Shearing is made much use of for manufacture of the metal members used in automobiles, household electrical appliances, building structures, ships, bridges, construction machinery, various plants, penstocks, etc. FIGS. 1 and 2 schematically show modes of this shearing. FIG. 1 schematically shows the mode of shearing for forming a hole in a blank, while FIG. 2 schematically shows the mode of shearing for forming an open cross-section in a blank.
In the shearing shown in FIG. 1, a blank 10 is placed on a die 40 (below, also referred to as a “first blank”) and a punch 90 is pushed into the blank 10 in a sheet thickness direction 90a to form a hole in the blank 10. In the shearing shown in FIG. 2, a blank 10 is placed on a die 40 and similarly a punch 90 is pushed into the blank 10 in the sheet thickness direction 90a to form an open cross-section in the blank 10.
Referring to FIG. 3 and FIG. 4, the shape and shaping mechanism of the sheared edge formed by the mode shown in FIG. 1 or FIG. 2 are shown. FIG. 3 shows a cross-sectional schematic view of a sheared edge 19 of a worked material 12 formed by shearing, while FIG. 4 shows a cross-sectional schematic view of shearing using a punch 90, die 40, and holder 50 for obtaining a punched out material 11 and worked material 12. The sheared edges of the punched out material 11 and worked material 12, usually, as shown in FIGS. 3 and 4, are comprised of shear droops 14, 14′, burnished surfaces 15, 15′, fracture surfaces 16, 16′, and burrs 17, 17′. The shear droop 14 is formed at the punch side surface 18a of the sheared edge by the blank 10 being pushed in by the punch 90. As shown in FIGS. 1, 2, and 4, a clearance CL is provided between the punch 90 and die 40 so that the punch 90 and die 40 will not contact when the punch is pushed in the sheet thickness direction 90a. The clearance CL is necessary for securing a certain extent of distance for obtaining a contact margin of the punch 90 and die 40. When the punch 90 pushes the blank 10 in the sheet thickness direction 90a for shearing, the blank 10 is drawn into the clearance CL of the punch 90 and the die 40 whereby the blank 10 is locally pulled against and a burnished surface 15 is formed. The fracture surface 16 is formed by the blank 10 drawn into the clearance CL of the punch 90 and the die 40 being fractured. A burr 17 is formed at the die side surface 18b of the sheared edge when the blank 10 drawn into the clearance CL of the punch 90 and die 40 fractures and separates.
A sheared edge generally suffers from the problem of being inferior in surface properties, lower in fatigue strength, or lower in hydrogen embrittlement resistance compared with a worked surface formed by machining.
Numerous techniques have been proposed for solving the problem of a sheared edge.
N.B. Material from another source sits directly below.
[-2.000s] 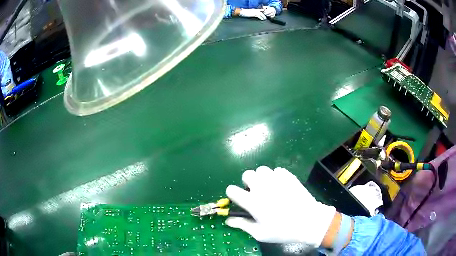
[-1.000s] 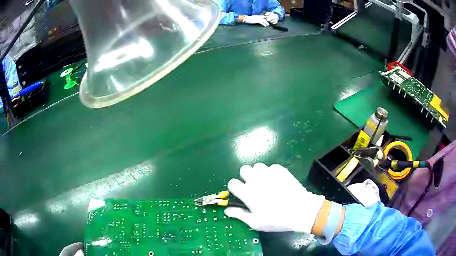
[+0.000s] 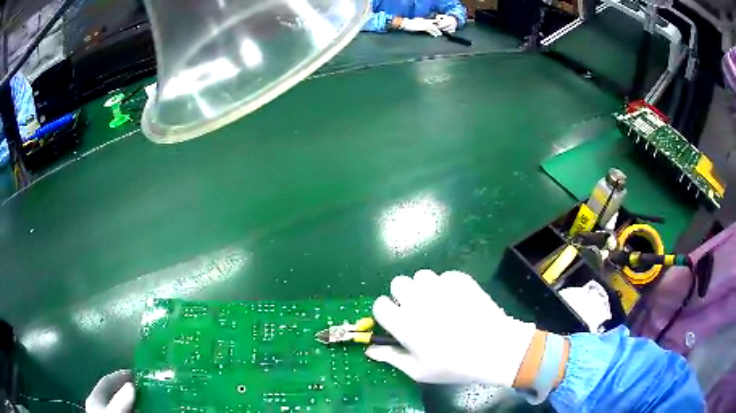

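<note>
A green circuit board (image 3: 266,363) with silvery solder dots on its upper face lies at the lower edge of the picture. My right hand (image 3: 452,331), in a white glove, is shut on side cutters (image 3: 347,332) with yellow-and-black handles. The cutters' steel jaws point left over the upper middle of the board; whether they touch it I cannot tell. My left hand (image 3: 111,394), in a white glove and cut off by the lower edge, is at the board's left edge. Whether it grips the board is not clear.
A clear plastic hood (image 3: 242,64) hangs at upper left. A black divided tray (image 3: 524,266) at right holds a bottle (image 3: 605,198), a yellow tape roll (image 3: 641,252) and a white wipe (image 3: 587,305). Another board (image 3: 674,153) is far right. Another person's gloved hands (image 3: 432,24) are at the back.
More of the board and my left hand shows at the lower edge. The cutters are now lower on the board, farther inside its upper edge. The hood appears higher and further right.
</note>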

These techniques generally can be divided into ones which specially devise the structures of the punch and die to try to improve the surface perpendicularity and surface properties (fatigue strength etc.) of the sheared edge (for example, see PTLs 1 to 3) and ones which shave, coin, or otherwise process the sheared edge to try to improve the surface perpendicularity and surface properties (fatigue strength, hydrogen embrittlement resistance, etc.) (for example, see PTLs 4 to 6).
However, in the techniques specially devising the structures of the punch and die, there is a limit to the improvement of the surface perpendicularity and surface properties of the sheared edge. Further, in the techniques of processing the sheared edge, the productivity falls and the manufacturing costs rise by the amount of the increase of one step. Further, when working a high strength material, a tool easily suffers from wear, chipping, or other damage.
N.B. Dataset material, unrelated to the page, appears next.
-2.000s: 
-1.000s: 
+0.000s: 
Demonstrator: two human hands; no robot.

PTL 7 discloses a working method and working apparatus stacking shearing mechanisms of punches and dies and successively shearing metal sheets placed on the dies by pushing down the punches. In the working method and working apparatus of PTL 7, the productivity is improved and the manufacturing costs fall, but it is difficult to raise the surface perpendicularity and surface properties of the sheared edge of the worked material and the punch and/or die is damaged when shearing a high strength material.
NPTL 1 discloses post processing a punched out material blanked into a predetermined shape during which placing a blade at the die side and using a punch larger than the die to shave doubly stacked blanks in an overlaid blanking and shaving method. However, when blanking into a predetermined shape, the punch or die is damaged. On top of this, when shaving, the die with the blade may be damaged.
In the final analysis, in the prior art, it is difficult to shear a material while securing a sheared edge with excellent surface perpendicularity and surface properties and suppressing tool wear and damage.